Steven Pinker a écrit il y a une quinzaine d'années "l'instinct du langage",
dont une partie est consacrée à l'apprentissage par l'enfant. Il s'appuie sur
les recherches de Chomsky et sa "grammaire universelle". Son hypothèse est que
le langage est "pré-câblé" dans le cerveau du nouveau-né et ce sont les
interactions avec ses parents qui vont activer ces "circuits". J'avais trouvé la
démonstration fascinante et très convaincante...
Une autre chose que j'ai trouvée fascinante: selon lui, si un extra-terrestre
débarquait sur terre, il aurait l'impression que les humains parlent tous la
même langue, alors même que nous ressentons nos langues comme si différentes les
unes des autres.
Gravir une montagne, c'est inné.
Apprendre à se nourrir, ça vient naturellement, mais fermer la porte du frigo,
pour moi, ça relève du "dressage".
L'enfant fait le "petit ingénieur", comme dit mon mari. On le voit se demander
"comment ça marche?" "et si je fais ça, qu'est-ce qui se passe?"...
C'est vrai que les objets font partie de notre quotidien depuis si longtemps (le
premier galet taillé, le premier vêtement...) qu'ils sont devenus des
prolongements de notre corps. Que serait l'être humain sans tout le bazar qu'il
manipule tout au long de la journée et accumule tout au long de sa vie? Ca me
fait penser à Donna Haraway, une féministe américaine, et son "manifeste cyborg"

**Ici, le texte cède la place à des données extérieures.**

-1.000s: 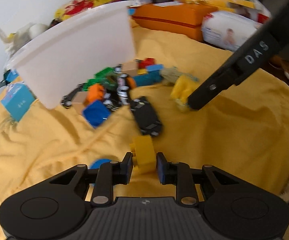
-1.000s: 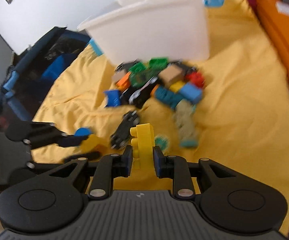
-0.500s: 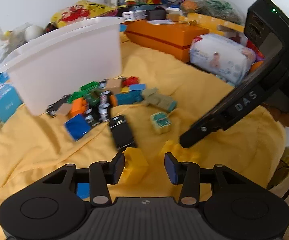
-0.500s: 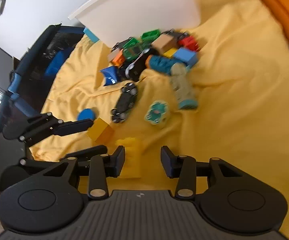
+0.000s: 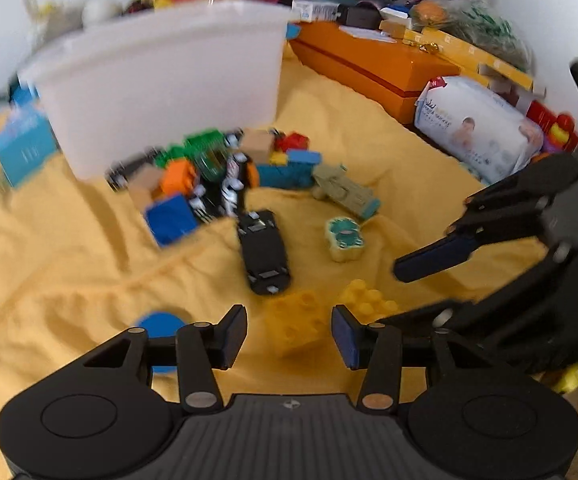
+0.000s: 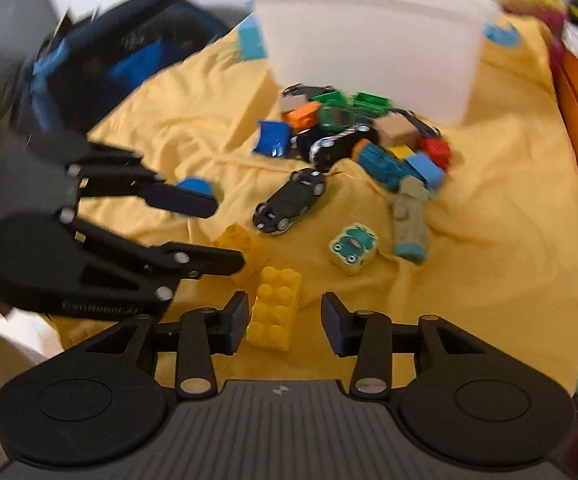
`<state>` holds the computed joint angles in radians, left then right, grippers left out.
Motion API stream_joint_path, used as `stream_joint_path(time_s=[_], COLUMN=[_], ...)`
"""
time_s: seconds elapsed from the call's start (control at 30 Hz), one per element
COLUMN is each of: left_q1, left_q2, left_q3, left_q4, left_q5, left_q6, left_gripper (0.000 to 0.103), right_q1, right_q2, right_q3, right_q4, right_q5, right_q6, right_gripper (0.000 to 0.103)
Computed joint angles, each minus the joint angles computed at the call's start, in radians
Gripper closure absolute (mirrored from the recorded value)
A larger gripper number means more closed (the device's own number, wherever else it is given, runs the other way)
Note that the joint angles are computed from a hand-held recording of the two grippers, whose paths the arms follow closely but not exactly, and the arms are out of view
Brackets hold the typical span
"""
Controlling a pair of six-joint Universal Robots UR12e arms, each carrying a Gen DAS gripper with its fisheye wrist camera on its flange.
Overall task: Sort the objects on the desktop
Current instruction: 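Grasp the small yellow brick with the left tool while the right tool grasps the long yellow brick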
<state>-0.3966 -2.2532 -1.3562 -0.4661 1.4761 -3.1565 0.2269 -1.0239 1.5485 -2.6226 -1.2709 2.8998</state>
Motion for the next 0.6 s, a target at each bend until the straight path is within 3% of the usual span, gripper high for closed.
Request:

et aussi un peu à l'haptonomie (ou du moins ce qu'en dit Bernard Martino dans
"Le bébé est une personne"). Mais je connais mal...
Comme mon chat faisait pipi sur les lits, j'ai commencé à me pencher sur la
psychologie féline. Je trouve ça très intéressant, notamment parce qu'on peut
transposer pas mal de choses à l'être humain. Par exemple, un chat qui se sent
menacé est stressé et va adopter certains comportements...
Quant au dressage, quelque soit l'animal, à mon avis, il peut et doit être très
doux. Il consiste à obtenir de l'animal ce qu'on attend de lui en le
récompensant (par de la nourriture, des friandises, caresses, de douces paroles,
du jeu...)
Je pense que nos chats domestiques (et les chiens encore plus) sont "humanisés".
L'homme, au fil de milliers d'années, a "sélectionné" ceux qui étaient le mieux
adaptés à nos habitudes. Ou bien ce sont les chats qui étaient le mieux adaptés
qui se sont imposés à nos côtés.
Mon chat est né de chats "harets", il a été capturé petit en pleine nature, il
descend certainement de génération de chats qui ont survécu en liberté. Eh bien
je le trouve différent des chats d'appartement que j'ai eu avant...
25. Mars 2011
Bien sûr, si l'enfant n'a personne à "imiter", il ne va pas marcher, ni parler.
Mais à mon avis on ne peut pas pour autant affirmer que cette personne a appris
à l'enfant à parler ou marcher. C'est l'enfant qui aura appris à parler ou
marcher *avec* cette personne. En fait l'enfant est 1000 (10 000, 100 000?) fois
plus compétent pour apprendre que l'adulte n'est pour enseigner. Et vraiment, je
ne joue pas sur les mots!
28. Mars 2011
Je pense que que la négation exige plus d'opérations de la part du cerveau que
l'affirmation... Je crois aussi que c'est un phénomène bien connu, non seulement
en linguistique, mais aussi en mathématiques (dans le domaine de la logique),
et sans doute en psychologie...
29. Mars 2011
On peut aussi dire que les ados humains, comme les "singes ados" auxquels tu
fais allusion, traversent une "phase d'opposition". Ceci dit, extrapoler du
singe à l'homme, je me demande si ça a un sens....
L'adolescence justement me semble un phénomène largement culturel.
Ceci dit, ton interrogation sur la phase d'opposition rejoint aussi le fil
récent sur l'intégration du "non" à partir de 7 ans et la théorie selon laquelle
les enfants ne comprennent pas (ou n'obéissent pas à) des injonctions négatives.